Mycteroperca interstitialis facts for kids(Redirected from Yellowmouth grouper)
Quick facts for kidsMycteroperca interstitialis
The yellowmouth grouper (Mycteroperca interstitialis), also known as the crossband rockfish, grey mannock, hamlet, harlequin rockfish, princess rockfish, rockfish, salmon grouper, salmon rock fish or scamp, is a species of marine ray-finned fish, a grouper from the subfamily Epinephelinae which is part of the family Serranidae, which also includes the anthias and sea basses. It is found in the Caribbean and in the tropical waters of the Atlantic Ocean. It is also found in pockets in Brazil. It is a fairly large fish and it gets its name from the yellow around its mouth.

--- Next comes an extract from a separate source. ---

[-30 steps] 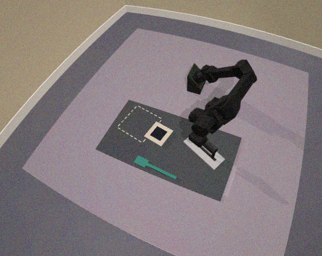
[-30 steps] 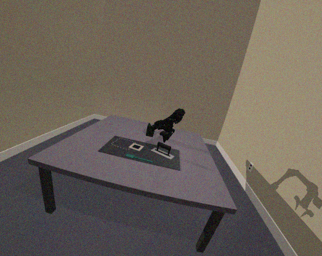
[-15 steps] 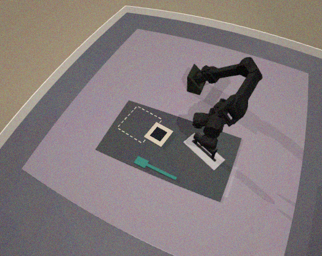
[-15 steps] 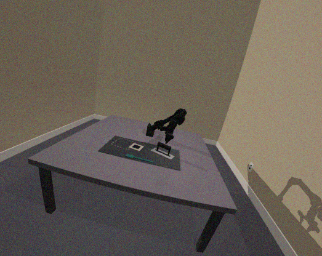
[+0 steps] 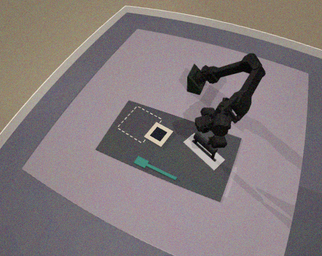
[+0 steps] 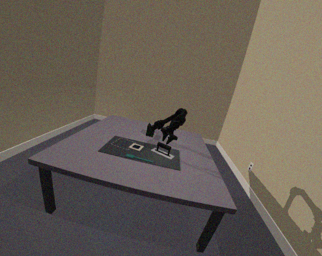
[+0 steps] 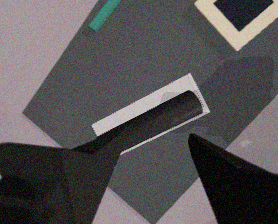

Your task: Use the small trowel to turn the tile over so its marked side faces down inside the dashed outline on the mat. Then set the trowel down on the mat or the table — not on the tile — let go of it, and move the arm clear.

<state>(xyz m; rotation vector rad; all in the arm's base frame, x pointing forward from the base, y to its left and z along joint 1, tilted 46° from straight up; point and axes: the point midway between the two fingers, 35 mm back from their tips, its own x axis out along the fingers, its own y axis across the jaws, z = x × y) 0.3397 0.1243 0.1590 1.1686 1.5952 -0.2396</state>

Mycteropreca insterstitialis has an elongate, robust and compressed body which is no deeper at the origin of the dorsal fin than it as the origin of the anal fin. It standard length is 3.0 to 3.4 times its depth. The preopercle is angular and has an obvious lobe at its angle, this lobe has enlarged serrations, there is a clear incision in the preopercle above this lobe. The dorsal fin contains 11 spines and 16-18 soft rays while the anal fin contains 3 spines and 10-12 soft rays. The dorsal fin has a pointed rear margin while the anal fin has a pointed margin at its lower posterior edge in adults. The caudal fin is rounded. The adults are pale brownish-grey in background colour marked with closely set small brown spots on dorsal half of the head and body. In some fish the body is sometimes marked with irregular dark bars. The margin of the spiny part of the dorsal fin and the inside of the mouth and along the outer margin of the rear part of the jaws is yellow. The pectoral fins have dark coloured rays with pale membranes between them and a whitish margin. There is a dark line above the rear of the upper jaw. Juveniles, and subadults, have the dorsal part of the head and body coloured dark brown, although this may be broken into wide dark bars or saddles, changing abruptly to white ventrally. There is a white stripe running from the tip of the lower jaw along he top of snout, head, and along the base of the dorsal fin. The maximum published total length for this species is 84 centimetres (33 in), although fish around 40 centimetres (16 in) in length are more common. The maximum published weight is 10.2 kilograms (22 lb).
Mycteroperca interstitialis is found in the western Atlantic Ocean. Its distribution runs south along the coast of the United States from Cape Hatteras in North Carolina to the Bahamas, including Bermuda, and into the Gulf of Mexico, throughout the Caribbean Sea to Brazil. In Brazil it is found from Maranhao to Santa Catarina, including the islands of Trinidade and Fernando de Noronha.
Habitat and biology
Mycteroperca interstitialis is mainly found over rocky or coral bottoms from the low water mark down to at least 55 metres (180 ft), although small and medium-sized fishes are frequently recorded in mangrove-lined lagoons. It is commoner around islands than it is in continental waters. It feeds on fishes. such as silversides, brown chromis (Chromis multilineata) and striped parrotfish (Scarus iseri) The juveniles are aggressive mimics of the clown wrasse (Halichoeres maculipinna), using their resemblance to allow them to approach potential prey. Spawning takes place in all months of the year, peaking in April and May. For most of the year they spawn in small groups but during the April and May peak season they form large spawning aggregations. The eggs and young are pelagic and there is no parental care. Females can become sexually mature at 2 years old but 4 years old is more normal, They are protogynous hermaphrodites and between the ages of 5 and 14 years old the females change sex into males.
Utilisation and conservation
Mycteroperca interstitialis is an important species in the fisheries of Bermuda, the Gulf of Mexico, and throughout the Caribbean where it is caught with hook-and-line, traps, and spear. It is a scarce species and is not normally a primary target for fisheries which target M. bonaci and M. phenax. There have been reports of significant declines in many areas where there are large-scale grouper fisheries. Conservation measures which have been undertaken have not been effective and more measures are required and so the IUCN have classified it as Vulnerable.